Adjacency matrix of the graph.

Parameters:
  • triangle (str) –

    One of 'lower' (uses the lower triangle of the matrix), 'upper' (uses the upper triangle of the matrix) or 'both' (uses both). Only applicable for undirected graphs.

    Default 'both'.

  • use_weights (bool) –

    If True, return an adjacency matrix containing the edge weights, otherwise return a binary adjacency matrix. Only applicable for weighted graphs.

    Default False.

  • no_weight_value (float) –

    The default value used in the matrix for the cases where the nodes are not connected. Only applicable for weighted graphs and when using use_weights=True.

    Default np.nan.

Returns:

2D array – Adjacency matrix of the graph.

as_igraph()[source]#

Return an igraph graph object corresponding to this graph.

The igraph package is required.

as_networkx()[source]#

Return a NetworkX graph object corresponding to this graph.

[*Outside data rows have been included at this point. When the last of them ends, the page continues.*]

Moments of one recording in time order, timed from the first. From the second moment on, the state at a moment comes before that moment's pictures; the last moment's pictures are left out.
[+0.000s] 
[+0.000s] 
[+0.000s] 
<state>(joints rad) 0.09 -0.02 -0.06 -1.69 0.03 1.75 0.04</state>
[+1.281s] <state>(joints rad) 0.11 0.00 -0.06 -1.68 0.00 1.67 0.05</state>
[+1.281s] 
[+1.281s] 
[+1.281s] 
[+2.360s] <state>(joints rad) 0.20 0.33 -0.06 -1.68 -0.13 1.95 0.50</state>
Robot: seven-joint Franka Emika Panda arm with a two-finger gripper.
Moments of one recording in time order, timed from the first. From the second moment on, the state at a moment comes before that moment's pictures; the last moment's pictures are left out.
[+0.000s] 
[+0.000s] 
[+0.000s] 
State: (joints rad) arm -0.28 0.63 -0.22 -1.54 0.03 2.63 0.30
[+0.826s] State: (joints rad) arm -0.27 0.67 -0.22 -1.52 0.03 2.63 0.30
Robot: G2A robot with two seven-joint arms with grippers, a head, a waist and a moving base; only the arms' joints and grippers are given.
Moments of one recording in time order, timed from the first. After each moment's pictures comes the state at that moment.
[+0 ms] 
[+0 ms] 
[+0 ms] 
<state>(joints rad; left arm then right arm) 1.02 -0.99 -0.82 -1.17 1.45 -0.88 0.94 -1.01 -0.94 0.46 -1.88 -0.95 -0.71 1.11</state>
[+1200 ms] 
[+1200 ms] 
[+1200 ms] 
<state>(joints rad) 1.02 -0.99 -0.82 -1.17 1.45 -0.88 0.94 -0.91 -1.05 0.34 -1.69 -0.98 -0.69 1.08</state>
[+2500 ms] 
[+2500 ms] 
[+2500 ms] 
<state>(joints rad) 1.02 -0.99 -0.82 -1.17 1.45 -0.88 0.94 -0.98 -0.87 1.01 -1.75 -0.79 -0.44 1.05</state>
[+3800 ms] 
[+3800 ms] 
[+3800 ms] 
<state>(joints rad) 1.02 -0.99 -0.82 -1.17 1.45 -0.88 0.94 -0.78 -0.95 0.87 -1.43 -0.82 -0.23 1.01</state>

The networkx package is required.

as_snap()[source]#

Return a SNAP graph object corresponding to this graph.

The snap package is required.

build(ts, xs=None, only_degrees=False)[source]#

Compute and build the visibility graph for the given time series.

Parameters:
  • ts (1D array like) – Input time series.

  • xs (1D array like, optional) –

    X coordinates for the time series. Length of xs must match length of ts.

    If not provided, [0, 1, 2...] will be used.

  • only_degrees (bool) – If True only compute the graph degrees, otherwise compute the whole graph. Default False.

Returns:

self

node_positions()[source]#

Dictionary with nodes as keys and positions (x, y) as values.

summary(prints=True, title='Visibility Graph')[source]#

Prints (or returns) a simple text summary describing the visibility graph.

Parameters:
  • prints (bool) – If True prints the summary, otherwise returns the summary as a string. Default True.

  • title (str) – Title for the table. Default is ‘Visibility Graph’.

Returns:

str – A string containing the short summary (only if prints=False).